→ Task instructions: When the string "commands" occurs in a line of the records, show that line.

→ Material for this task:
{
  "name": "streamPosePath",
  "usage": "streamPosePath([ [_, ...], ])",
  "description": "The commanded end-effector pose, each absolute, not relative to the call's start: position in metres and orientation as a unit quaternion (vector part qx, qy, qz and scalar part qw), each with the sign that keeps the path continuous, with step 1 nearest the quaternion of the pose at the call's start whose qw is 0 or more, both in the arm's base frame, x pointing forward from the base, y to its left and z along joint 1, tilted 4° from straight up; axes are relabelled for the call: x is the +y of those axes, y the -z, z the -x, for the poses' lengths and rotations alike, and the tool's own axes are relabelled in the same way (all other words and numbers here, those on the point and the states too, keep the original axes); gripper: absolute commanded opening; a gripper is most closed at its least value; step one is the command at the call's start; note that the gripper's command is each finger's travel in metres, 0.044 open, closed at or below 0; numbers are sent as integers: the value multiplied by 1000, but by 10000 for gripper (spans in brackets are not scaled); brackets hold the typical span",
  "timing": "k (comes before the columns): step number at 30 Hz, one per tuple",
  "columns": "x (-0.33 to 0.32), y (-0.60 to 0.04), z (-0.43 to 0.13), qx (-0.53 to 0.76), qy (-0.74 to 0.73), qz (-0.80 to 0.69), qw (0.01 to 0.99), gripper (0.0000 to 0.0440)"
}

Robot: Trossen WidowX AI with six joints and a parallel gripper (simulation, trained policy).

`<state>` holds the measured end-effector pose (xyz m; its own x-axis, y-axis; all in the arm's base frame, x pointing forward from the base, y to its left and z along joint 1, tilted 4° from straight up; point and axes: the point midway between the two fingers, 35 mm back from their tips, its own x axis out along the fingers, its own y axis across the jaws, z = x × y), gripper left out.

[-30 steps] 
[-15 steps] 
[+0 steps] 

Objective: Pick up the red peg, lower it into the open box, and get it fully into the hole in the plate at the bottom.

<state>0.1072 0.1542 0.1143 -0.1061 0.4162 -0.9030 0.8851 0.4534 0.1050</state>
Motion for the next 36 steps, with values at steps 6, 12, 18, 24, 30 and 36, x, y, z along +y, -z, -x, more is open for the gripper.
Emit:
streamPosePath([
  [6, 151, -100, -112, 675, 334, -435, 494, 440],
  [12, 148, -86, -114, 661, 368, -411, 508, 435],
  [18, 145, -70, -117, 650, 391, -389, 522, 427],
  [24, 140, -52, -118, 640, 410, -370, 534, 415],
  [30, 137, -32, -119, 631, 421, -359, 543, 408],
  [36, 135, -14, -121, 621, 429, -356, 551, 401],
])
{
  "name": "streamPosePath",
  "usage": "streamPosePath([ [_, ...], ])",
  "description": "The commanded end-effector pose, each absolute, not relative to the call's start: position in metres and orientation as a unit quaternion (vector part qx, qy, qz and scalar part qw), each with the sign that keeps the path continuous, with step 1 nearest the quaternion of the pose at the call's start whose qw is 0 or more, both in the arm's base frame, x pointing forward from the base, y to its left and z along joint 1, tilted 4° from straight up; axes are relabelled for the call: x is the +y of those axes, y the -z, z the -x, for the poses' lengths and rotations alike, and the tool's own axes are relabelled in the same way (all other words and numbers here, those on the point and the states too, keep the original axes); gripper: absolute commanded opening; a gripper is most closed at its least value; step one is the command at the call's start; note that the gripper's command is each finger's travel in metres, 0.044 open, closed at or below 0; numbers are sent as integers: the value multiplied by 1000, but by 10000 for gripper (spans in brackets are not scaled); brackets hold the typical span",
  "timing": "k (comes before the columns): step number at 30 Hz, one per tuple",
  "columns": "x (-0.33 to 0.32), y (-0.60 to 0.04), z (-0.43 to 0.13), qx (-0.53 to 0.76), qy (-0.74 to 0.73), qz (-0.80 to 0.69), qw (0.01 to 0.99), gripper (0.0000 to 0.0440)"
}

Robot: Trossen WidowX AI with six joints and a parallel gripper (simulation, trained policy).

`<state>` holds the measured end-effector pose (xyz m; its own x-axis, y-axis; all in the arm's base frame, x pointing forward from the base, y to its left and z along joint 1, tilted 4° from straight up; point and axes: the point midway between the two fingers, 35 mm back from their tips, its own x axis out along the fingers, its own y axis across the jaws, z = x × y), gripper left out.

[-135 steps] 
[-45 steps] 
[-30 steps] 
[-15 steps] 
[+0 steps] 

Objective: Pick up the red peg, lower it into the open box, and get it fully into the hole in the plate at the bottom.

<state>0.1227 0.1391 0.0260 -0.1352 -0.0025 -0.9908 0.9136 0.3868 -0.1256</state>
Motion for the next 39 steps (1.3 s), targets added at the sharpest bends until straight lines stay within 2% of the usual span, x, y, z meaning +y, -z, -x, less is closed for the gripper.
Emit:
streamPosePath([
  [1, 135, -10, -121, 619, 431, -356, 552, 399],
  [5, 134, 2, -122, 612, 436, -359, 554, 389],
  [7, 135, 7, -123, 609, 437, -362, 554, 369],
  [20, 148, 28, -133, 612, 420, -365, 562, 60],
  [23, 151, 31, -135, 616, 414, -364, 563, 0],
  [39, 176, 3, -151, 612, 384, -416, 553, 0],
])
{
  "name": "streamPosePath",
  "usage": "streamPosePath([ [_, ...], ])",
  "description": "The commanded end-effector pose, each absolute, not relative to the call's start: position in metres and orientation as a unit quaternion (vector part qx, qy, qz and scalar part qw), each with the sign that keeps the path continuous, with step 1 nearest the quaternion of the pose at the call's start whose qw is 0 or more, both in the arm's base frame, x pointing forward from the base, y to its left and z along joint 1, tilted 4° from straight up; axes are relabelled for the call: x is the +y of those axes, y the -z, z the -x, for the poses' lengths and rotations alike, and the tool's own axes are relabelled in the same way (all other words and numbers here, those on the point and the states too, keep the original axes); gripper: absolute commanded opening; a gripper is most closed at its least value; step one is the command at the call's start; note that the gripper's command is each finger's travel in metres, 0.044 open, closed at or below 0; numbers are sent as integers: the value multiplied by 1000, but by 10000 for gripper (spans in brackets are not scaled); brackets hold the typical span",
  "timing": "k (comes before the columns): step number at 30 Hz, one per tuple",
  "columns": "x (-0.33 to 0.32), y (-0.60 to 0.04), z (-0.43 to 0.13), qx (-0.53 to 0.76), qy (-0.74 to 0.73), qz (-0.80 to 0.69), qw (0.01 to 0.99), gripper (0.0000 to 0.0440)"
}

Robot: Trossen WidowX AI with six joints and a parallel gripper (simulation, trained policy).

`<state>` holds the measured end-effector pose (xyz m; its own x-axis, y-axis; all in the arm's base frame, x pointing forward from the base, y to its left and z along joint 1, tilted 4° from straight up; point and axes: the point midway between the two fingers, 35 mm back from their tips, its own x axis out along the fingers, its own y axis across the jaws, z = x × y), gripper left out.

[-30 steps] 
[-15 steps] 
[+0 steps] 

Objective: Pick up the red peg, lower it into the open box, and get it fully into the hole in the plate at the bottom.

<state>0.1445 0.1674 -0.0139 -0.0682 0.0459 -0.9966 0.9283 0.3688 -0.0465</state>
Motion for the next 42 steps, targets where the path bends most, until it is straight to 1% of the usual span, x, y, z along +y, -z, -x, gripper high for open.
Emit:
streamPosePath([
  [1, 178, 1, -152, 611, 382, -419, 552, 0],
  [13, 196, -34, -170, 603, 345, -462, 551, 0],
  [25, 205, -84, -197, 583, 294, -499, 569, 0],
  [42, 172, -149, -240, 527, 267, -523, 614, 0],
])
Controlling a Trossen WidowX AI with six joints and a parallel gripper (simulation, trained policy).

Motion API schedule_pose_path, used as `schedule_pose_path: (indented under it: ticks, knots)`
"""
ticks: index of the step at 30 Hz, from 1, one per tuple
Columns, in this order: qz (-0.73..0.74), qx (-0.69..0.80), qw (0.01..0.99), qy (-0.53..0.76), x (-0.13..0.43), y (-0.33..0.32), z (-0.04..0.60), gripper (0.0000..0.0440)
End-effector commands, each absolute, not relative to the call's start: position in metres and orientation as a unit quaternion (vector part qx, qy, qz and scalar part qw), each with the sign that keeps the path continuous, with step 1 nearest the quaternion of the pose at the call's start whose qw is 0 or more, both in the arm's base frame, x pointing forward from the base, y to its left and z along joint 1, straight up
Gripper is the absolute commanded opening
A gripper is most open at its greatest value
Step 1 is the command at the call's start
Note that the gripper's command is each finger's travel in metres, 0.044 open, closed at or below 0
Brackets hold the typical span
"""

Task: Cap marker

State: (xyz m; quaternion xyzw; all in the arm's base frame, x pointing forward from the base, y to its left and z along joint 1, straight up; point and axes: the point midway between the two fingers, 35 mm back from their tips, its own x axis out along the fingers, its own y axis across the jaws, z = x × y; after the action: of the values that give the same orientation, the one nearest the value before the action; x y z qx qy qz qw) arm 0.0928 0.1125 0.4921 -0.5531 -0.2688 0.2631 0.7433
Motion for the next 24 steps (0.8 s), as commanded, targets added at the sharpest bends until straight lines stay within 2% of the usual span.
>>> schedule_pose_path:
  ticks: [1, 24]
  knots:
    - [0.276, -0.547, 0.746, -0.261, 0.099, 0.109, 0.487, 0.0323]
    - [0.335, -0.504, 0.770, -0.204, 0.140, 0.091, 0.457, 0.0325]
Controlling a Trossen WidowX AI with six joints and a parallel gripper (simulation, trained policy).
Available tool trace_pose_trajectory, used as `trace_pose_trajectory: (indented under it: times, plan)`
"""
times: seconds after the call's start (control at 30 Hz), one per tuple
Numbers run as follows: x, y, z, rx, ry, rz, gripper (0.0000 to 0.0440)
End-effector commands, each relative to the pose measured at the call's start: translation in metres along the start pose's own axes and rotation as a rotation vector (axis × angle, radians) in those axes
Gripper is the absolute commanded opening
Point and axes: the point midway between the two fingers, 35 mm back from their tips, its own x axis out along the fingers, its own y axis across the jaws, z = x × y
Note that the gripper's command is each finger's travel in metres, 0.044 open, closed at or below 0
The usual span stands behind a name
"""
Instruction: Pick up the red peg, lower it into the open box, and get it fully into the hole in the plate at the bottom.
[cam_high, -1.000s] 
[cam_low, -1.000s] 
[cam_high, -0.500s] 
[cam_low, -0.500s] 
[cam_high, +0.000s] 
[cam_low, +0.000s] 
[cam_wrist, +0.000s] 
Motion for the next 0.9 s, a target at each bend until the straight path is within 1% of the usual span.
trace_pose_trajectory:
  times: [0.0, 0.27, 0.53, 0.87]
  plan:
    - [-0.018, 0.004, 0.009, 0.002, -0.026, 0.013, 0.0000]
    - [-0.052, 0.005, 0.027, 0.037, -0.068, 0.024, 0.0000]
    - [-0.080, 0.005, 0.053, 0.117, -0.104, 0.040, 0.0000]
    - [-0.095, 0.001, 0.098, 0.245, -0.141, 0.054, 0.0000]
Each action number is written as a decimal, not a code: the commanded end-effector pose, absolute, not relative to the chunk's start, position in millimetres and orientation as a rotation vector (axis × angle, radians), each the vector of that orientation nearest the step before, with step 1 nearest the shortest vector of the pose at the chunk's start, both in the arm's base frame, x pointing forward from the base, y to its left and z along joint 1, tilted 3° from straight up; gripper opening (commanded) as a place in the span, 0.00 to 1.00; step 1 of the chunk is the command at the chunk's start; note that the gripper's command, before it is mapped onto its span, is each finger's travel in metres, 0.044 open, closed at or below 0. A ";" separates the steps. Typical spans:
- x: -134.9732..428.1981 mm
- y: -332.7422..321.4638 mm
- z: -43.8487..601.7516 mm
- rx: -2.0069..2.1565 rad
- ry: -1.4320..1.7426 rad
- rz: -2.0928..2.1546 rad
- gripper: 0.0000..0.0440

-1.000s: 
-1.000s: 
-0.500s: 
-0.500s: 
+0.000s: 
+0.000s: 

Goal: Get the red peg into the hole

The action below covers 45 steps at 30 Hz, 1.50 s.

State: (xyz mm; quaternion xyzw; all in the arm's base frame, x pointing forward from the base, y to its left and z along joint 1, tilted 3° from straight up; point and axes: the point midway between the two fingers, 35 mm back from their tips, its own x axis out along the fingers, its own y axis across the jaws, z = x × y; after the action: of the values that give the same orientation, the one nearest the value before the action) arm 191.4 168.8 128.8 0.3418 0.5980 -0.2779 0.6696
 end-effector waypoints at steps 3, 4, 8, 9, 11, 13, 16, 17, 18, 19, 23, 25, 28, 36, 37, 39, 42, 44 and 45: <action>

→ Answer section:
End-effector commands, each absolute, not relative to the call's start: position in metres and orientation as a unit quaternion (vector part qx, qy, qz and scalar part qw), each with the sign that keeps the path continuous, with step 1 nearest the quaternion of the pose at the call's start whose qw is 0 or more, both in the arm's base frame, x pointing forward from the base, y to its left and z along joint 1, straight up
End-effector commands, each relative to the pose measured at the call's start: translation in metres along the start pose's own axes and rotation as a rotation vector (axis × angle, radians) in those axes

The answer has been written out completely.